Around 190,000 mobile phones are found in the back of London’s taxis every year.
Research by ESET of 300 London taxi drivers found that the average taxi driver finds eight mobile phones in the back of their cab every year, and with 24,000 black cabs in London, this equates to 190,000 devices.
The survey also found that half of the devices found in taxis are completely unlocked, while two-thirds (68 per cent) admitted that they would have a look at the phone if they found it to be unlocked. A quarter admitted that they often hand devices into the police, while only 14 per cent would contact the owner.
Mark James, security specialist at ESET, said: “Our study shows that despite the huge publicity cyber crime receives in the media today, consumers still do not see themselves as a real target. This is naïve and wrong. Cyber criminals are well aware of the fact that our mobiles contain connections to corporate networks and sensitive information and they will take advantage of this.
“Consumers should as an absolute minimum use a password to protect their device in case it is ever lost, however a good security posture would include encryption and a remote wipe facility. While our study has proven just how honest taxi drivers are, sadly not everyone who finds a phone will take the same approach. I imagine the majority of people who find a phone will actually have a look around and see if there is anything of any interest or value to be found.”
Rowenna Fielding, information governance manager at the Alzheimer’s Society, told IT Security Guru that a recent risk assessment highlighted that it doesn’t occur to the average individual that data on phones could be monetised and misused, unless it is pointed out to them.
She said: “Those of us in the business have to think like the ‘bad guys’ in order to protect against them, perhaps sometimes we forget that this is a specific mindset which is not shared by the population at large.
“It may be that some organisations have conducted a cost/benefit analysis and decided that the time, effort and expense of enforcing locking of phones actually outweighs the risk of data loss or exposure from lost or stolen phones. This may have been an acceptable trade-off for older ‘dumbphones’ which have limited data storage, no apps, no enterprise management tools and clunky interfaces, but smartphones introduce a whole new level of risk and any organisation that hasn’t updated their risk assessment to incorporate new technology may be in for a nasty surprise one day.”
In the risk assessment, Rowenna said that she and colleagues were balancing the need to protect information on phones by locking the keypad, against the need for staff to be able to quickly access the lone workers monitoring system, which uses a keypad shortcut to operate.

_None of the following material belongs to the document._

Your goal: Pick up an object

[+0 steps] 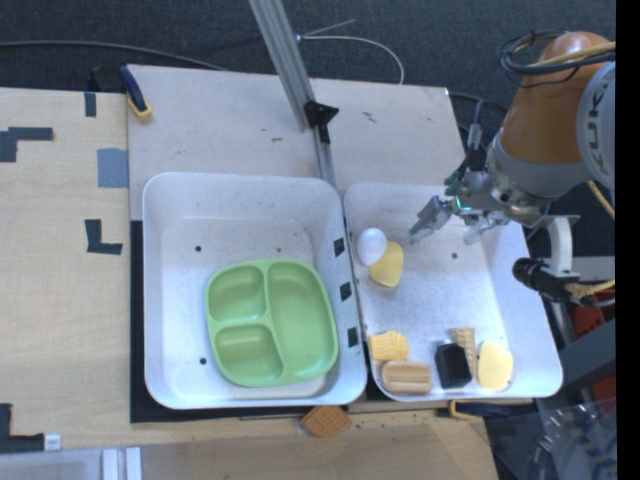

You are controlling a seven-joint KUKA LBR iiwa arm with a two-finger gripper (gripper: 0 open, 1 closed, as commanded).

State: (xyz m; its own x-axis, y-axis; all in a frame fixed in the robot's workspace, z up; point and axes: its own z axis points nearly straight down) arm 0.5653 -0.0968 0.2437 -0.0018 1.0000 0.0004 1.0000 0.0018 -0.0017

She said: “We came to the conclusion that the phones should have an automatic keyguard lock on a timeout which requires a PIN to unlock: the risk to the organisation and the people we support from exposure of the data on lost or stolen phones was greater than the risk to staff who may need lone working support in a hurry, since locked phones could still be used to call the emergency services if needed. A lot of work involved in securing a small lump of plastic and metal!”
Jon Baines, chair of the National Association of Data Protection Officers (NADPO) said that if these figures are correct, it shows an extraordinarily lax approach to de
vice security by a huge number of people.
“It’s not difficult to implement basic lockdown and encryption measures which would defeat most attempts to access private information on phones,” he said.
“If some of these unlocked devices are used for business purposes, then serious data protection concerns are raised. The law requires companies who handle personal data to have appropriate security measures in place to safeguard the data against loss. Failure to do so exposes those companies to enforcement action. Last year a sole trader was given a £5,000 penalty by the Information Commissioner after an unencrypted laptop was stolen from his car while he was sitting in traffic, and I could easily imagine similar, or larger, penalties being handed to firms who lose unsecure mobile phones.”
Asked if the case was employees not really caring about corporate devices, Fielding said that some organisations deduct the cost of a lost device from the worker’s salary to encourage more care of company mobiles, but that may soak up just as much expense in the effort of administration as the hardware was worth in the first place.
She recommended a layered approach to mitigate the risk from lost devices, including: user communications; policy, police and process; and the use of technology such as mobile device management.
James said: “What people need to start asking themselves is – could any of the data held on my mobile compromise me personally or professionally if it fell into the wrong hands? If the answer is yes, which I expect it will be, then security on your mobile device must be a priority, not an afterthought.”